Yep. As I said, the nature of Dispatch makes this inevitable. The core issue is that there are notifications, which means that event N+1 can happen before you’re notified of event N. For example, if a process forks a child and the child immediately exits.


Another way to slice this problem would be to use an authorisation mechanism rather than a notification mechanism. The go-to authorisation mechanism for this stuff is Endpoint Security. However, based on my best guess as to what you’re doing with this, I suspect that won’t work for you.

Share and Enjoy

Quinn “The Eskimo!” @ Developer Technical Support @ Apple
let myEmail = "eskimo" + "1" + "@" + "apple.com"

[1] I’m surprised that works. Historically this (well, the underlying kqueue primitive) was just not implemented. But, hey, I guess we fixed that in the decades since I last tried this (-:

Replies

Given a pid_t, is there an efficient way to determine what child processes it has spawned?

Ideally you’d like to be notified of these events. You can use DISPATCH_PROC_{FORK,EXEC,EXIT) for this [1]. As with most Dispatch stuff, you need to use the notification as a trigger and then use some other API to catch up with reality. Which brings us to…

I found proc_listchildpids() in <libproc.h>, but there is no documentation for it.

The situation with libproc documentation is less than ideal. Even the techniques described in Availability of Low-Level APIs don’t help. I encourage you to file a bug requesting better docs.

Note It may be better to file your bug against macOS rather than against the developer documentation. This sort of stuff is usually documented in doc comments or man pages.

If you do file a bug, please post your bug number, just for the record.

On the plus side, the libproc code is in Darwin, nested in XNU source.

as far as I can tell there's no way to know up front how much space I should allocate.

Right. This is one of those Unix-y APIs that require you to guess and then tell if you’re wrong )-: I see a few choices here:

  • Do the ‘call it twice’ dance.

  • Pick a number that’s likely to work and call it again if you were wrong. The vast majority of processes only have a few active children at a time, so a number like 100 will work in most cases.

  • Allocate a buffer based on the value returned by the kern.maxproc sysctl. That value is currently 9,000 so the buffer wouldn’t be too big. And, as you’re doing this a bunch, you could reuse it.

As to what the ‘call it twice’ dance actually looks like, the call doesn’t return the number of processes but the number of processes returned. So, if the return value times sizeof(pid_t) matches the buffer size, you know you have to call it again with a bigger buffer.

given a pid_t, is there a way to get notified when that process spawns a child process … ?

See above.

while that's in the general area, it looks like I'd have to do a fair amount of secondary bookkeeping to keep track.
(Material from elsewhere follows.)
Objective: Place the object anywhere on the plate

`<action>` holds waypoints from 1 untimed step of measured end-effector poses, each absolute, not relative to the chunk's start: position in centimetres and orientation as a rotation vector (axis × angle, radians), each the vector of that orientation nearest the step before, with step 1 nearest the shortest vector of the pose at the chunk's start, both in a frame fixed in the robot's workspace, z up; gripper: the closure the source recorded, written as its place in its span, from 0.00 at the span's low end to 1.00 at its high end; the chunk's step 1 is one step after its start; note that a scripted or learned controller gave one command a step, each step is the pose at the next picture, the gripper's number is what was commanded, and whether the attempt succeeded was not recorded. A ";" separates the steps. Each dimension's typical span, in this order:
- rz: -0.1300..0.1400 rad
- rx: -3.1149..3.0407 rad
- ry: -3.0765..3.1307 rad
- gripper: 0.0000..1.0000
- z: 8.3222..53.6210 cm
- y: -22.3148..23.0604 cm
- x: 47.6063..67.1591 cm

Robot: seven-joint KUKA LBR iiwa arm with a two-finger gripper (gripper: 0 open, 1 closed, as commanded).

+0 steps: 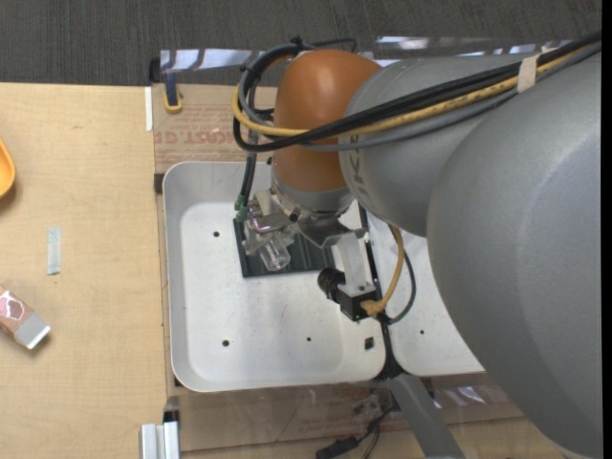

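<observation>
White bin [191,256] with small black dots, dark grey-black plate [311,254] inside; grey arm [497,208], orange band [320,113], yellow and black cables [251,113]; tan wooden bench [76,352]; orange object [5,170] at left edge; dark grey carpet [191,8]

Arm [497,189]: smooth grey casing with a satin sheen; the orange band [320,113] is glossier. Gripper [273,247]: bright bare metal parts are seen beside clear plastic. Bin [258,342]: smooth matt white plastic. Bench top [86,371]: pale wood-grain surface, matt. Cardboard [201,127]: brown and dull. Floor [115,17]: dark, finely ribbed carpet-like texture.
</observation>
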State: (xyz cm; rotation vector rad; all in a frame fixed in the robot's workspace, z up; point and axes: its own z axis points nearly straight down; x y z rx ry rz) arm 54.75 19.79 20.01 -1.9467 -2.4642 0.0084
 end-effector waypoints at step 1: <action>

Yep. As I said, the nature of Dispatch makes this inevitable. The core issue is that there are notifications, which means that event N+1 can happen before you’re notified of event N. For example, if a process forks a child and the child immediately exits.
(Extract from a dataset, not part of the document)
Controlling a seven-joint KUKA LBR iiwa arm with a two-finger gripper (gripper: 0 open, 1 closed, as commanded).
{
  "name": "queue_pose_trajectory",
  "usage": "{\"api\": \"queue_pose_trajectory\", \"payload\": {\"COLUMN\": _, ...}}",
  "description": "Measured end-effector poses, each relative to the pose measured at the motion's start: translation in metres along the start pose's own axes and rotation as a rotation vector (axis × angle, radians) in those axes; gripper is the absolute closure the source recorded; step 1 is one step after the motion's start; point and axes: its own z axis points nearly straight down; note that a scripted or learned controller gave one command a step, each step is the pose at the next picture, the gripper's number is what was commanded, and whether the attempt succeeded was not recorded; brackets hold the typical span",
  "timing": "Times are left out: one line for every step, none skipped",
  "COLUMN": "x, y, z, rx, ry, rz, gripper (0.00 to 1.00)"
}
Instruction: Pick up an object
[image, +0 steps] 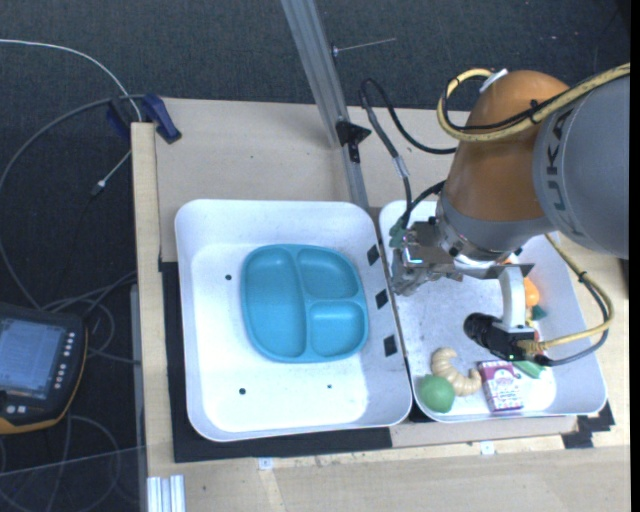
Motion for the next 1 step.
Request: {"api": "queue_pose_trajectory", "payload": {"x": 0.0464, "y": -0.0222, "z": -0.0032, "rx": 0.003, "ry": 0.0, "rz": 0.001, "gripper": 1.0}}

Another way to slice this problem would be to use an authorisation mechanism rather than a notification mechanism. The go-to authorisation mechanism for this stuff is Endpoint Security. However, based on my best guess as to what you’re doing with this, I suspect that won’t work for you.

Share and Enjoy

Quinn “The Eskimo!” @ Developer Technical Support @ Apple
let myEmail = "eskimo" + "1" + "@" + "apple.com"
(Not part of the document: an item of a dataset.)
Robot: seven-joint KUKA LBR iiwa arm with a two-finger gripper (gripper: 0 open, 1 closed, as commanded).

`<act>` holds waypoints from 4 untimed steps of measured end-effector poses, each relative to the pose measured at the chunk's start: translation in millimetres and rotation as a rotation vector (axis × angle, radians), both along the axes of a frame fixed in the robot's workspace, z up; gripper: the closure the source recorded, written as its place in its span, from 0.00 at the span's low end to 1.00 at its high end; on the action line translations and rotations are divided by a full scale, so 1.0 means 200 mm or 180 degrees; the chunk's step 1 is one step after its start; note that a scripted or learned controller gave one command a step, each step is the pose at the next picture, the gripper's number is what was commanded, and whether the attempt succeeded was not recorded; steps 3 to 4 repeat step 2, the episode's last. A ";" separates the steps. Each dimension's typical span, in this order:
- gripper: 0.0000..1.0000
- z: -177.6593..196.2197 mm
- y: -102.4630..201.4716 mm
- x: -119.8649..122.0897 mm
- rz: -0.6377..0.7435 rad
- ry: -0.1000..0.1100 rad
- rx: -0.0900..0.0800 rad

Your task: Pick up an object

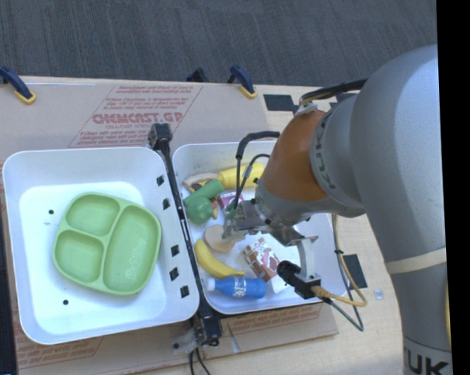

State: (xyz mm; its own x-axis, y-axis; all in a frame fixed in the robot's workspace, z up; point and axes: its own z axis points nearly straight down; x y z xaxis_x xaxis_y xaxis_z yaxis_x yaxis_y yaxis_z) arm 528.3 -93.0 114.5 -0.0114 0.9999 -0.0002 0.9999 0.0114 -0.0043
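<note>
We see the arm (pixel 373 153) reaching in from the right, its grey bulk and orange band covering much of the right bin (pixel 189 160). The left bin (pixel 22 200) holds a green divided plate (pixel 107 243), three compartments, lying flat near the bin's middle.

The right bin is crowded. Along its left side lies a banana (pixel 213 261), long axis running diagonally from upper left to lower right, curve bowed toward the bin's lower left. Just below it a blue-and-white bottle (pixel 239 287) lies on its side, approx. left-right. A red-and-white packet (pixel 261 259) sits beside the banana's right end. A green toy veg (pixel 200 200) is at upper left, a second yellow item (pixel 242 175) near the top, partly under the arm.

The gripper (pixel 238 218) is low over the bin's centre, just above a tan round piece (pixel 219 239). We can't tell whether it's open or shut, nor whether it touches anything.
</note>
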 end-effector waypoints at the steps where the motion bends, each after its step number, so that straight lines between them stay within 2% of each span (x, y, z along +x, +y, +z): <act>1: 0.00 0.00 0.00 0.00 0.0003 0.0000 -0.0002; 2: 1.00 0.05 0.00 0.00 0.0014 0.0004 -0.0001; 4: 1.00 0.05 0.00 0.00 0.0014 0.0004 -0.0001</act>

[1] I’m surprised that works. Historically this (well, the underlying kqueue primitive) was just not implemented. But, hey, I guess we fixed that in the decades since I last tried this (-:

Thanks for the guidance as always, I will try to muddle through. :-) I have filed FB13459188 regarding the absence of documentation for the APIs in <libproc.h>, and I will do some exploration with the dispatch sources.